Proses Bali dimulai pada Konferensi Tingkat Menteri Daerah 2002 tentang Penyelundupan Orang, Perdagangan Orang dan Kejahatan Transnasional Terkait yang diadakan di Bali, Indonesia. Ini bertujuan untuk menangani masalah-masalah praktis yang berkaitan dengan penyelundupan, perdagangan manusia, dan kejahatan lintas negara terkait.
Pada saat 'krisis kapal' di Teluk Benggala dan Laut Andaman, lima tahun lalu, yang menyebabkan ribuan pengungsi dan migran tertekan di laut dan tidak mendapatkan perawatan dan dukungan yang menyelamatkan nyawa, Bali Process menyatakan respons yang andal dan kolektif terhadap tantangan regional.
"Setelah menciptakan mekanisme untuk mengumpulkan pemerintah dari seluruh kawasan untuk tujuan ini secara tepat, komitmen tersebut tetap tidak terpenuhi," kata Ratwatte.
Menurut dia, tanggapan yang komprehensif dan adil tentu membutuhkan upaya berbagi tanggung jawab dan upaya konkret di seluruh Asia Tenggara, sehingga mereka yang mengizinkan turun dan membawa mereka yang dalam kesulitan ke darat tidak membawa beban yang tidak proporsional.

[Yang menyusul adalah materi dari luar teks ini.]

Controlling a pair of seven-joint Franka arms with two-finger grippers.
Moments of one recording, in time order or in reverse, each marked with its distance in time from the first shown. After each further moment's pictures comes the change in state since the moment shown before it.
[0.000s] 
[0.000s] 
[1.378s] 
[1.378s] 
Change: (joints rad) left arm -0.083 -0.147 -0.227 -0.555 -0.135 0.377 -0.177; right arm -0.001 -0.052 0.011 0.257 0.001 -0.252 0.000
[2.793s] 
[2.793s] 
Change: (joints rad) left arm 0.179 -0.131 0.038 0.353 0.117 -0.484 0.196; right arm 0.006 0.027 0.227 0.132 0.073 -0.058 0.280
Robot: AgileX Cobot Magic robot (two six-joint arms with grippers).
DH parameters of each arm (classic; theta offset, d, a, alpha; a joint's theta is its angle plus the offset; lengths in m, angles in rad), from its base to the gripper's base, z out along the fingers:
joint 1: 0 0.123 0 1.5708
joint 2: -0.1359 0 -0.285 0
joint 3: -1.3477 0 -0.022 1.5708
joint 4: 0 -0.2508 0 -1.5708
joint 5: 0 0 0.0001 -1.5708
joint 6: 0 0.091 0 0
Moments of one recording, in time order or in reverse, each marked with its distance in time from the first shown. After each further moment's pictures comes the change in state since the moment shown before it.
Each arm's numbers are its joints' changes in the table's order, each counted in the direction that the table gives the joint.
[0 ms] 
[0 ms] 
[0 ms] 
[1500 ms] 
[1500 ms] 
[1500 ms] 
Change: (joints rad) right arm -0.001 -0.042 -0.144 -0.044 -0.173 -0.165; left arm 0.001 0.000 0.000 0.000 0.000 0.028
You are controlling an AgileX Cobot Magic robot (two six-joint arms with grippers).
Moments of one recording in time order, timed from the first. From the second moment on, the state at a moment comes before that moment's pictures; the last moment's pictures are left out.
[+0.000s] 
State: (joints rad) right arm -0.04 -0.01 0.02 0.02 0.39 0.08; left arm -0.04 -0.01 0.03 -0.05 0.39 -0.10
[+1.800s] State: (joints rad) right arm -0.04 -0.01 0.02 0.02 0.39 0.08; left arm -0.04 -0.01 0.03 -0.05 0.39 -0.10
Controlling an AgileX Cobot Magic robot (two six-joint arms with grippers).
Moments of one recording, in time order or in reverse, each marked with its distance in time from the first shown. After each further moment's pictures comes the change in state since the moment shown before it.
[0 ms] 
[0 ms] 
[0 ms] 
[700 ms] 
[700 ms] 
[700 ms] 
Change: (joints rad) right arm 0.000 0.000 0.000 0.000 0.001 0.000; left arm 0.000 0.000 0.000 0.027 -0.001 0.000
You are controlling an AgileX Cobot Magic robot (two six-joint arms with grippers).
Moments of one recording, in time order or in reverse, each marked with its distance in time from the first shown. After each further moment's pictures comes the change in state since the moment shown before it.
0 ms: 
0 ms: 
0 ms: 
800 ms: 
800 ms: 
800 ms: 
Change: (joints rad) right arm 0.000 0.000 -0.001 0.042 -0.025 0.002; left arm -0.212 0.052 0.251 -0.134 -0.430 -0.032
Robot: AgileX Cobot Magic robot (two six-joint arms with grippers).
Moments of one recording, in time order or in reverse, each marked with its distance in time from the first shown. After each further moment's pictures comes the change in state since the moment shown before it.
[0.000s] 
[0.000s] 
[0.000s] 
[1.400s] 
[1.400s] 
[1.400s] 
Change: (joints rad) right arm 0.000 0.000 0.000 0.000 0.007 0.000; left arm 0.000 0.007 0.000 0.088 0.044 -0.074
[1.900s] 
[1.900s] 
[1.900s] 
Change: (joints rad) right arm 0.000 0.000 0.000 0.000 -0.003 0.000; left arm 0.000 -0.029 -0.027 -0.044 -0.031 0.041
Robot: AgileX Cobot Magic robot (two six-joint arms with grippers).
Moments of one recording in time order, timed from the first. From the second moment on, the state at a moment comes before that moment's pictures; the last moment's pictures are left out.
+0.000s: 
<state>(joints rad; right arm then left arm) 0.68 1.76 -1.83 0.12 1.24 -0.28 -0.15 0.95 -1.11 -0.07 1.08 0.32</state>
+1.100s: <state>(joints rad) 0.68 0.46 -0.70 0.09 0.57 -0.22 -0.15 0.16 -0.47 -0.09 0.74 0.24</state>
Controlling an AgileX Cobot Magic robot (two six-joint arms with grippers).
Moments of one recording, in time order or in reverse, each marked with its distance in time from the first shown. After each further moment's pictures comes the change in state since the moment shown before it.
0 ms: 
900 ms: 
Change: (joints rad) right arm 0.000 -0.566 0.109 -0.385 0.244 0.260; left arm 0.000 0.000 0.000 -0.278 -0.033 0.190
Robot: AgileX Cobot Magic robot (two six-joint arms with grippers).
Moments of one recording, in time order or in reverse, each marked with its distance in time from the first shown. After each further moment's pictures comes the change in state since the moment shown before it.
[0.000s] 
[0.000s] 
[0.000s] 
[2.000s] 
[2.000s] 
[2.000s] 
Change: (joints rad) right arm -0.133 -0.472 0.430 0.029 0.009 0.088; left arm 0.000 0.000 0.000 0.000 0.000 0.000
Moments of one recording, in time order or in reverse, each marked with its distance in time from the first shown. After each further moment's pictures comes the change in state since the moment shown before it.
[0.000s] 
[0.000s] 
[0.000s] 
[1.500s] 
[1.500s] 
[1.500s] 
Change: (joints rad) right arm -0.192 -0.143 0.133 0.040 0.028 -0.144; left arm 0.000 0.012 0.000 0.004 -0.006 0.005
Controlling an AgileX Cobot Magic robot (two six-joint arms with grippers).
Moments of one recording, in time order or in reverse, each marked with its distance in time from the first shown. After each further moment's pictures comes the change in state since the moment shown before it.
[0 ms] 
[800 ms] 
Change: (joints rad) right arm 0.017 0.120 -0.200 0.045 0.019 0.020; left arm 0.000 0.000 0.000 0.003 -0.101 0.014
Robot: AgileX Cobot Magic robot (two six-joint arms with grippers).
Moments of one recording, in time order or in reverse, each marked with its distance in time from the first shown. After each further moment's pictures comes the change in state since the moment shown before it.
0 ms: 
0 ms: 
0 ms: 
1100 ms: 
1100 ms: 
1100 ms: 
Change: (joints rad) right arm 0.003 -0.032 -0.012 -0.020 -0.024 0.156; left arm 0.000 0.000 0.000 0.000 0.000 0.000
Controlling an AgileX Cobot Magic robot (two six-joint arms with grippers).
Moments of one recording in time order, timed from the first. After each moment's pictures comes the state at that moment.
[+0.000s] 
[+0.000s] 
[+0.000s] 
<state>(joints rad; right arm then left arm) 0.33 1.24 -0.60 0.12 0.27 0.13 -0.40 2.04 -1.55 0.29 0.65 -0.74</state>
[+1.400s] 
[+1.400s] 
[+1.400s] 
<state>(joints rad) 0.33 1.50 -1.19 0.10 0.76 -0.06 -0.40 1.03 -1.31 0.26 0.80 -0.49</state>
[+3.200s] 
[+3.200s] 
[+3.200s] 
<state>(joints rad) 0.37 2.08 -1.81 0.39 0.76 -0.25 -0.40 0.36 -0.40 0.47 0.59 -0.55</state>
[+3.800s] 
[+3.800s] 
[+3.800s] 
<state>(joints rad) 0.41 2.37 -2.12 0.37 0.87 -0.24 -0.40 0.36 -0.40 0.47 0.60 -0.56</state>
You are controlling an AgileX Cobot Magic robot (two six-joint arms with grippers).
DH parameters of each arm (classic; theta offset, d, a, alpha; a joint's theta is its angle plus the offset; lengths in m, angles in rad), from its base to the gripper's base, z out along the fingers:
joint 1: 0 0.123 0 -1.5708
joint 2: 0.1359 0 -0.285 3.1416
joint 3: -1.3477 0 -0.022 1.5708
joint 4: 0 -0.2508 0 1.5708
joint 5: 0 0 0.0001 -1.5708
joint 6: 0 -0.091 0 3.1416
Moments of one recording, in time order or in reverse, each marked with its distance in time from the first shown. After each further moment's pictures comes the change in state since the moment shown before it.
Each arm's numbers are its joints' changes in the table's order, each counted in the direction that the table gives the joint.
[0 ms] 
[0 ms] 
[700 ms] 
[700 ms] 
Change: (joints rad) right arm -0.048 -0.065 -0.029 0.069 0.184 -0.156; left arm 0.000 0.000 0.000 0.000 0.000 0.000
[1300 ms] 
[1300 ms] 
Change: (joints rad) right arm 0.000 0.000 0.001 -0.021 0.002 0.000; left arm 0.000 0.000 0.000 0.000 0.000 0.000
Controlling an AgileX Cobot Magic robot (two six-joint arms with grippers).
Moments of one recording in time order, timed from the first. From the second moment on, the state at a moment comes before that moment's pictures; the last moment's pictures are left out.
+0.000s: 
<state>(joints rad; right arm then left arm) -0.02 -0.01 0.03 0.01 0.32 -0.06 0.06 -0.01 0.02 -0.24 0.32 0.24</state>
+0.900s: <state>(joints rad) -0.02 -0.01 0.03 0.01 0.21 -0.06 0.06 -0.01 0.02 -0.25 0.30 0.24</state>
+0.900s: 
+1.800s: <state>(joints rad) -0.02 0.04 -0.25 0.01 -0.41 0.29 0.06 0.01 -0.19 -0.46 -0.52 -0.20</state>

Krisis pengungsi Rohingya yang kompleks meletus pada Agustus 2017, menyusul serangan terhadap pos polisi terpencil di Myanmar utara oleh kelompok bersenjata yang diduga anggota komunitas tersebut. Ini diikuti serangan balik sistematis terhadap minoritas, terutama Muslim, Rohingya, yang menurut kelompok hak asasi manusia, termasuk pejabat senior PBB, dianggap sebagai pembersihan etnis.
Dalam pekan-pekan berikutnya, lebih dari 700 ribu orang Rohingya, sebagian besar dari mereka anak-anak, wanita dan orang tua meninggalkan rumah mereka demi keselamatan di Bangladesh, dengan pakaian di punggung mereka. Sebelum eksodus massal, lebih dari 200 ribu pengungsi Rohingya berlindung di Bangladesh.